Optimization and Validation of CAR Transduction into Human Primary NK Cells Using CRISPR and AAV

Human peripheral blood natural killer (NK) cells have intense antitumor activity and have been used successfully in several clinical trials. Modifying NK cells with a chimeric antigen receptor (CAR) can improve their targeting and increase specificity, but genetic modification of primary human NK cells has been problematic compared to the ease in which primary human T cells are transduced. Despite some progress made in using lentiviral and retroviral vectors, the efficiency of viral transduction in NK cells remains relatively low. Additionally, using these viral vectors results in random integration events which can potentially affect the safety or efficacy of transduced immune cells. Recently, we described an efficient method for gene targeting in primary human NK cells using Cas9/ribonucleoprotein (RNP) complexes. Here we combined that approach with Adeno-associated virus (AAV)-mediated gene delivery for gene insertion into a safe-harbor locus, and optimized transduction efficiency using various AAV pseudotypes, single-stranded (ss) or self-complementary (sc) with a wide variety of homology arms, and homology repair (HR) andor non-homologous directed CRISPR-assisted insertion tagging (CRISPaint) approaches. For initial optimization we generated mCherry-expressing primary NK cells and determined that sc vectors with 300bp homology arms for HR resulted in optimal transduction efficiency.

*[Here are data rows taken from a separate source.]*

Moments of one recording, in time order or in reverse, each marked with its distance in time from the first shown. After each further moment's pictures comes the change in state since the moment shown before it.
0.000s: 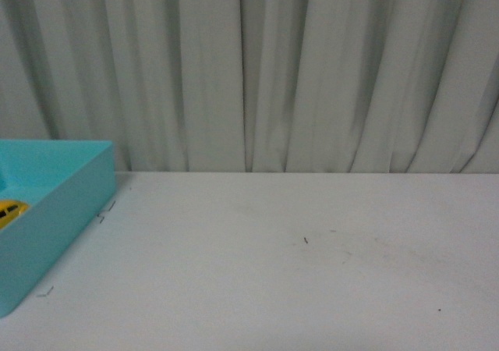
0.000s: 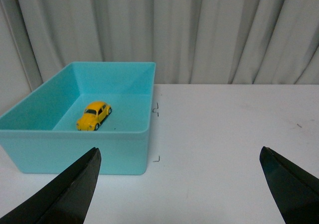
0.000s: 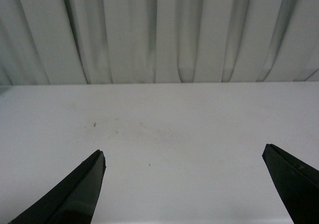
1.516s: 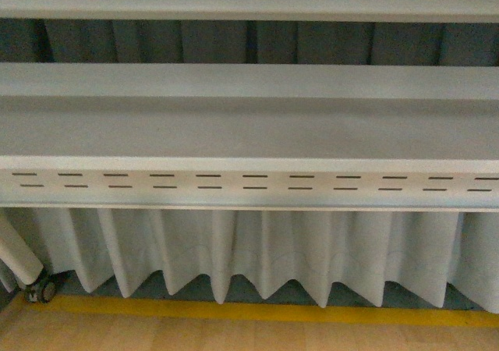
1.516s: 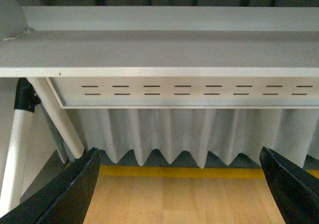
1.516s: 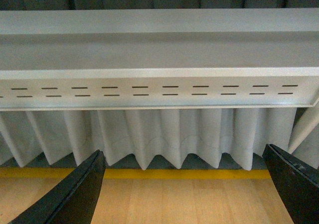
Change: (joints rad) left arm 0.000 0.000 0.000 -0.005 0.000 0.000; right arm 0.000 0.000 0.000 -0.002 0.000 0.001
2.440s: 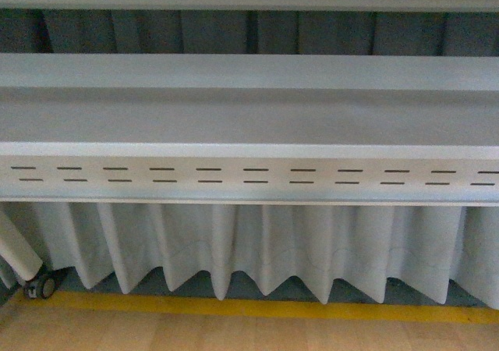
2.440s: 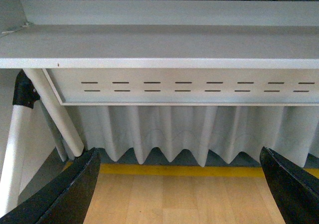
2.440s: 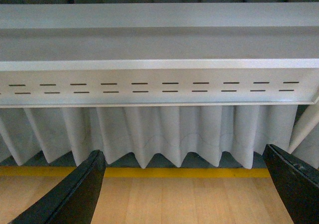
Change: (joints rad) left arm 0.000 0.000 0.000 0.002 -0.001 0.000; right arm 0.000 0.000 0.000 0.001 0.000 0.000
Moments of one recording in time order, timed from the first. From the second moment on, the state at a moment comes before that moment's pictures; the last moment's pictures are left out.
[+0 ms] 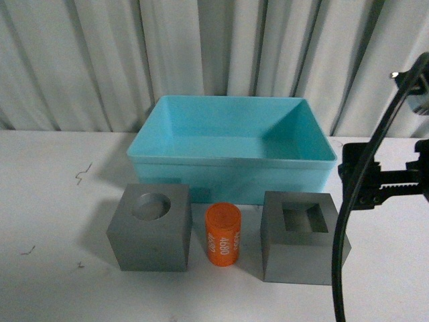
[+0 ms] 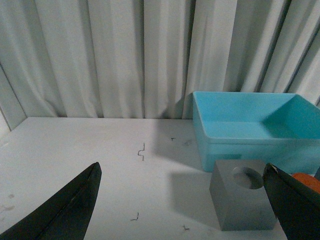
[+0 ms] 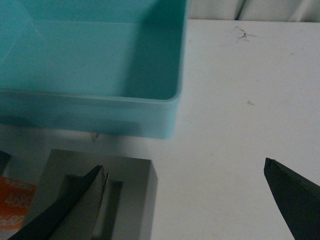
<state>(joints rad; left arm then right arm) 0.00 0.01 0.01 0.00 0.00 -0.01 0.25 1.71 0.69 0.48 0.08 0.09</state>
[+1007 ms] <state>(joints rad) 0.00 0.01 0.01 0.00 0.00 -0.01 0.41 1.87 0.73 0.42 0.18 0.25</state>
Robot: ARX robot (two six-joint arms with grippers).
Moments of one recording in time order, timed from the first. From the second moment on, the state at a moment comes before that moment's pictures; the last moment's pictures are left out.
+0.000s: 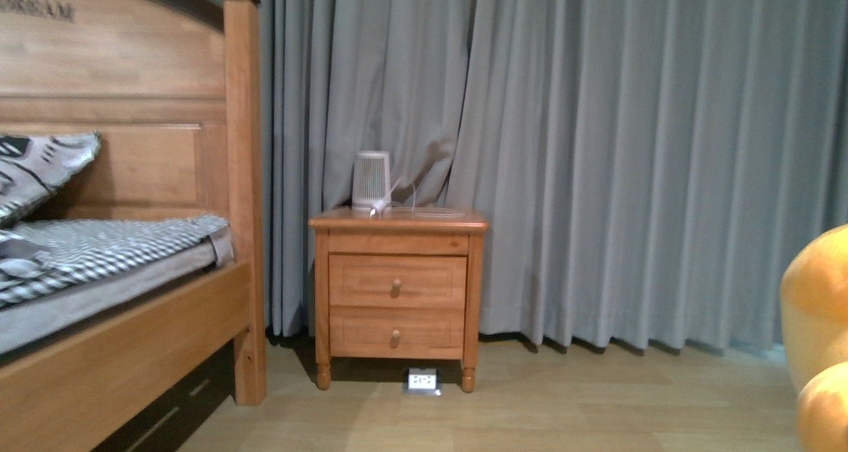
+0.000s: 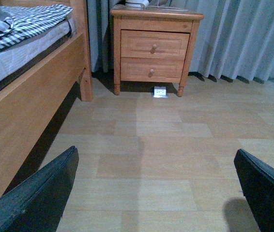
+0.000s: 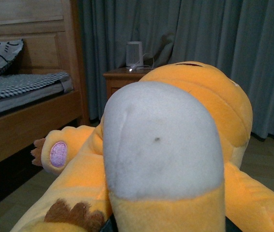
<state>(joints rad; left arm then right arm) 0.00 0.00 0.02 0.00 0.00 0.00 -0.05 0.13 0.09 0.27 -0.33 0.07</state>
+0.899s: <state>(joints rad) 0.00 0.00 0.02 0.00 0.00 0.00 -0.05 0.13 0.09 0.27 -0.34 0.07</state>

To validate the process for generating large numbers of CAR-NK cells needed for clinical application, we generated CD33-targeting CAR NK cells with differing transmembrane and signaling domains (CD4/4-1BB+CD3ζ and NKG2D/2B4+CD3ζ) and expanded them on CSTX002 feeder cells. Expansion kinetics were unaltered by the transgene, and the NK cells maintained high CAR expression (mean 68% CAR+) during expansion. The expanded CD33-CAR-NK cells showed enhanced activation and antileukemic activity with improved killing kinetics against CD33-positive acute myeloid leukemia (AML). Using targeted sequencing we demonstrated the accuracy of CAR gene insertion in human primary NK cells genome and low off-target insertion. Site-directed insertion using RNP and scAAV6 is an efficient method for stable genetic transfer into primary NK cells that has broad potential for fundamental discovery and therapeutic applications.